Paul Hanly Jr., one of the plaintiffs lawyers in the OxyContin case, says he is in the process of ending his relationship with some clients who have declined to participate in the settlement. “If we truly believe it is in a client’s best interest to settle and a client refuses, there is a perfectly appropriate legal basis to ask a court to be relieved of that representation,” he tells the Journal. A New York attorney who is also handling more than 200 Vioxx cases, Mr. Hanly says he plans to recommend the Vioxx settlement to his clients.
Tim Bannon, a special counsel for Purdue, says that while settlements are confidential, “the obligations of counsel under all of our settlement agreements are expressly conditioned on compliance with applicable ethical rules.” He denies the marketing claims raised in the OxyContin suit.
The lawyer-withdrawal rule was a negotiated point between Merck and the lead plaintiffs lawyers, and it was vetted by ethics professors, according to people involved in the discussions, the Journal reports. Ultimately, Merck included language saying that lawyers should withdraw from representing clients only to the extent allowed by applicable ethical rules. Whether essentially firing a client under these circumstances violates ethics rules is unclear, lawyers say. Withdrawals will be supervised by judges.
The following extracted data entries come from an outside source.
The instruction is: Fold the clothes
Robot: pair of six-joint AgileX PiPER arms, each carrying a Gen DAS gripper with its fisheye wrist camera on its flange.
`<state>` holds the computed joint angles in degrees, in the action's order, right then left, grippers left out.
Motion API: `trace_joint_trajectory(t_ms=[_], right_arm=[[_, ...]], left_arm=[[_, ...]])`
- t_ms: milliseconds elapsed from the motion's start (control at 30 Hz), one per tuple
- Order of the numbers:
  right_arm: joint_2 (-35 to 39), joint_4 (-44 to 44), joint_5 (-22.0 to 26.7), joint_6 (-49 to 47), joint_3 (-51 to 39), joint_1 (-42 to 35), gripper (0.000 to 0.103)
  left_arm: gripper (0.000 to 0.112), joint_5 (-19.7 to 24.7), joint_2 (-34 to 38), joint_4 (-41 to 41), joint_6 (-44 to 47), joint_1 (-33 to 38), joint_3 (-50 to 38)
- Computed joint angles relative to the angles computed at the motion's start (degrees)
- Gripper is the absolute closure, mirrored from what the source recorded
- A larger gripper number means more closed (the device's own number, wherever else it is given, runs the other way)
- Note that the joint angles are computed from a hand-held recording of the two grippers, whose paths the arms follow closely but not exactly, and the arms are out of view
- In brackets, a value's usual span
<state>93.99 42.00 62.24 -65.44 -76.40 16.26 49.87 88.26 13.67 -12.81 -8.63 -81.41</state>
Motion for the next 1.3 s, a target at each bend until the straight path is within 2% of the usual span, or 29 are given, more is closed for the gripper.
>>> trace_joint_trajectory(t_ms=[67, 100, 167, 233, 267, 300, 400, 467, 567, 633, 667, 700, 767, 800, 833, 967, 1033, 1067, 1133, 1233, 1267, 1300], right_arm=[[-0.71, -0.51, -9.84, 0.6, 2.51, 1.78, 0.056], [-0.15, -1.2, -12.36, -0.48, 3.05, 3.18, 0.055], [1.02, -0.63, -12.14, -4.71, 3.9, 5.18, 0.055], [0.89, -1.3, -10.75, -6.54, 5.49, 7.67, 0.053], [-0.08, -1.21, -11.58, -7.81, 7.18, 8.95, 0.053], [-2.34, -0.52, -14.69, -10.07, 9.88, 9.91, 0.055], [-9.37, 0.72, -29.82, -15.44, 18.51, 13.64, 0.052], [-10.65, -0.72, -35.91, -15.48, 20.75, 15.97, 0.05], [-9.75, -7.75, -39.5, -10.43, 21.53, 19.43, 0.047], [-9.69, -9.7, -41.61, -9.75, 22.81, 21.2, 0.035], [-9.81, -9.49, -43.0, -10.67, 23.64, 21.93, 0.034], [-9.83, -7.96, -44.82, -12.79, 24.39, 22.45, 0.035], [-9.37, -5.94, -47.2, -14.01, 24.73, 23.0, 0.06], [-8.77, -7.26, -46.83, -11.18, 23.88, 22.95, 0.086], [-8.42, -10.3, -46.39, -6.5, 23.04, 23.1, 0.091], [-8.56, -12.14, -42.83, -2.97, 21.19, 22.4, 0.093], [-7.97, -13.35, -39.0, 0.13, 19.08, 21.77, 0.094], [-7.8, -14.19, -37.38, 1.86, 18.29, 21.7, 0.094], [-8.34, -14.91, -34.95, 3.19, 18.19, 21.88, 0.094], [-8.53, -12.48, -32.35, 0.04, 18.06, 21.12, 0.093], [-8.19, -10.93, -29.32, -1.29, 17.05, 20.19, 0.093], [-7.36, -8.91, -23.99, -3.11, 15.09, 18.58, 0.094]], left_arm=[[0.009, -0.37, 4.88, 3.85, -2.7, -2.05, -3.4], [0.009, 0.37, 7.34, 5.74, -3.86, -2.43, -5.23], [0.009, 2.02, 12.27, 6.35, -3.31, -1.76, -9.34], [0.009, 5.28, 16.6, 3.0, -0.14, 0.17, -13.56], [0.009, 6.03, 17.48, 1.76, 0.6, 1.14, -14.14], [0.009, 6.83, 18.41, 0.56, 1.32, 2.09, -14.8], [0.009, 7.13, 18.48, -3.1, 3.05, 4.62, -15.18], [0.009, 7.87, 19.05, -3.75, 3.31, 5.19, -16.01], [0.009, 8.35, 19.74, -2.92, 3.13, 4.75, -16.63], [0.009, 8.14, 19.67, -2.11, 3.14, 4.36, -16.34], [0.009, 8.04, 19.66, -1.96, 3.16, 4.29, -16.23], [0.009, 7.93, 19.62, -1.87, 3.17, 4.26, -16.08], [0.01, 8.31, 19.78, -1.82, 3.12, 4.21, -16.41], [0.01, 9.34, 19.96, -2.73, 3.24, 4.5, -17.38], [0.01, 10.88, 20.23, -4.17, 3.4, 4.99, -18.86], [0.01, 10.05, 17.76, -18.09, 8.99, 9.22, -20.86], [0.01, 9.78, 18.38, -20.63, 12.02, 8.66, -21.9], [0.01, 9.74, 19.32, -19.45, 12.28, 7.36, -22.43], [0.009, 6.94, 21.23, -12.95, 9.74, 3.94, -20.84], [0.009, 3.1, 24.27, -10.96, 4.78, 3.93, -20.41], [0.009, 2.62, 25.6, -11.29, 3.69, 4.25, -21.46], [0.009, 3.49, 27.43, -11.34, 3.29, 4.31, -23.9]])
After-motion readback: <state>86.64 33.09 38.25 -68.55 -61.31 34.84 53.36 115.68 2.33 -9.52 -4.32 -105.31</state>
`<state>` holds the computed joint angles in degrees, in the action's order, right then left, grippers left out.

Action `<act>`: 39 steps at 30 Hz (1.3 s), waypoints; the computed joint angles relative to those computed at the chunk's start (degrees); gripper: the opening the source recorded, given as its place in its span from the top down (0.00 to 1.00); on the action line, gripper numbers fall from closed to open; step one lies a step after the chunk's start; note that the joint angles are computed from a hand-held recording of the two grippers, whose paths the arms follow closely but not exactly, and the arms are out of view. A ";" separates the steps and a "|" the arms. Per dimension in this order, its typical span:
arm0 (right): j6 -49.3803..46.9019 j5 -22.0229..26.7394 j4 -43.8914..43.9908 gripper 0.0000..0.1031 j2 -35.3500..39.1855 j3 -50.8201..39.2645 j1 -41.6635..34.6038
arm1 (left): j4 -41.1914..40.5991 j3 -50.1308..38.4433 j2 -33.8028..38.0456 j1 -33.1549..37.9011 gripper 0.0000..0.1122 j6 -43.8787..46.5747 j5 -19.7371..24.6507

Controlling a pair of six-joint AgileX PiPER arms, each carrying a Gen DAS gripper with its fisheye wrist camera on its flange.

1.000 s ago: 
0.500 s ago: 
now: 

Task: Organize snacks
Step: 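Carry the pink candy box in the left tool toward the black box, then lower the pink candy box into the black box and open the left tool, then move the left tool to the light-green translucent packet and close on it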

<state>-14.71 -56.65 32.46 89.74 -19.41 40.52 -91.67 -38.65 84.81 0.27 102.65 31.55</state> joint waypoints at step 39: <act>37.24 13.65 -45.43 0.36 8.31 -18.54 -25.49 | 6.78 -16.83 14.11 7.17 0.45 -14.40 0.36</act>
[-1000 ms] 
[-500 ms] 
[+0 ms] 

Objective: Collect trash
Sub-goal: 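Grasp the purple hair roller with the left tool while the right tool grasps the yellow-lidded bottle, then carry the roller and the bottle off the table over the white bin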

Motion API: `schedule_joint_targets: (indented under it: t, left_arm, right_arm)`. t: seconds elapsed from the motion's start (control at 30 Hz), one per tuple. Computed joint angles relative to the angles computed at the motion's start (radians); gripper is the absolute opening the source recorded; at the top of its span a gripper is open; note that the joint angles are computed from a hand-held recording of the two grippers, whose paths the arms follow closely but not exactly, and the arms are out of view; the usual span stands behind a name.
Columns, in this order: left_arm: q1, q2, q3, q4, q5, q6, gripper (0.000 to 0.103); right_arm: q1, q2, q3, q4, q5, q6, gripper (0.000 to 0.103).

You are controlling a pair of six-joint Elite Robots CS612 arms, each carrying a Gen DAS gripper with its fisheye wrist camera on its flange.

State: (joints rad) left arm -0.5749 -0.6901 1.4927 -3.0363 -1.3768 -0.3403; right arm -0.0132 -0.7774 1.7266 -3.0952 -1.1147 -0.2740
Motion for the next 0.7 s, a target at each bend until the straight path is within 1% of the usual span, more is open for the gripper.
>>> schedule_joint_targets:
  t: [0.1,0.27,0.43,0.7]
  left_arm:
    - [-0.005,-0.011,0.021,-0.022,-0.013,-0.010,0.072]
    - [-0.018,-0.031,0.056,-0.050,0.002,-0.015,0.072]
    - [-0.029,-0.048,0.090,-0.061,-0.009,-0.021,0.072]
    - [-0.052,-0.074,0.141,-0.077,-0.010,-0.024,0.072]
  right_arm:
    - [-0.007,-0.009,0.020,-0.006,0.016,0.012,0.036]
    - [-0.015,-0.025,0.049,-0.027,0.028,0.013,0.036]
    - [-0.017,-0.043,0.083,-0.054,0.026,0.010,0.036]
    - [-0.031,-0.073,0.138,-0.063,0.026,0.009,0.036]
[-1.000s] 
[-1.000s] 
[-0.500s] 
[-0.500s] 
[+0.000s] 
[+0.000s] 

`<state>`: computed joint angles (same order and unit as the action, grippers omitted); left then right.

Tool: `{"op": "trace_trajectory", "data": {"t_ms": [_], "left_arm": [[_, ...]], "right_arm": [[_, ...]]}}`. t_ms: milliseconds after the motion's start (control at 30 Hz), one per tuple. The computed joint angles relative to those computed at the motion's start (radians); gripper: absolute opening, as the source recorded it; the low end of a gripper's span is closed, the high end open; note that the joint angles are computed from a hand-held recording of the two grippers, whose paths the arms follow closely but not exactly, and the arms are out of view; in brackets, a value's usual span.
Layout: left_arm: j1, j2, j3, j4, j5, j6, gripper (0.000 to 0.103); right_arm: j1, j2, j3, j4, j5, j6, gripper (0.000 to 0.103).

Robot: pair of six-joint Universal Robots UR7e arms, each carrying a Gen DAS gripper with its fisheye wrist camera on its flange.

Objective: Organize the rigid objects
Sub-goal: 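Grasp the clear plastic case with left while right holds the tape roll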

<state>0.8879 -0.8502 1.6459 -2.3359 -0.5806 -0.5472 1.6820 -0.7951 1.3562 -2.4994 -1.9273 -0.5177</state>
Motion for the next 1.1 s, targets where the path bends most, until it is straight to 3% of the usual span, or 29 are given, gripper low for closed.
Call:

There are a number of cases that indicate “clients are entitled to counsel but not necessarily to a particular counsel,” Arnold Levin of Philadelphia, one of the plaintiffs negotiators, tells the paper. Yet, if experienced counsel are unavailable because other lawyers steeped in the case are tied to the settlement, then the client may in effect be losing the right to counsel.
“If it would be difficult for a client to get another lawyer and take a lot of work for that other lawyer to get up to speed on a case, then you can’t just drop and leave the client high and dry unless you have a good justification,” George Cohen, an ethics professor at the University of Virginia School of Law, tells the paper. Adds Kathryn Snapka, a Texas lawyer who is handling about 200 Vioxx cases, “It may be difficult to find a lawyer with the financial capability and background sufficient to handle complex pharmaceutical litigation, which is Merck’s goal.” She’s still studying the settlement.
What lawyers will actually do remains to be seen. Some maintain they will stick with the deal even if it means losing clients. “As they go through the settlement process one by one, it will not be difficult at all to recommend this to 100% of their clients,” Andy Birchfield, who represents thousands of Vioxx plaintiffs and helped craft the final settlement. “If a client chooses not to follow our advice” to accept the settlement,” he tells the Journal, “we will let the client know that we are terminating our representation.”
Mark Lanier, who has more than 1,000 Vioxx cases, plans to follow a similar course of action. “If a client says, ‘Lanier, I don’t want to take the settlement,’ ” he tells the paper, “I’ll say, ‘You need to find another lawyer to represent you.’ ”
But Perry Weitz of Weitz & Luxenberg, a New York firm with about 4,000 Vioxx cases, says he will stick with clients who reasonably oppose the settlement. “My personal representation of each client and the ethical duty I owe to them is my priority,” he wrote in an email to the Journal. “If Merck doesn’t accept that, then I’ll see them at trial!”
gina
would be intresting to discuss this if we could find out if it was upheld
Ed Silverman
Hi Gina,
I can direct you to these developments….
http://www.pharmalot.com/2008/01/vioxx-deal-amended-to-address-ethical-problems/
http://www.pharmalot.com/2008/01/lawyer-files-antitrust-objection-to-vioxx-deal/
Although I confess I don’t know anything further at the moment.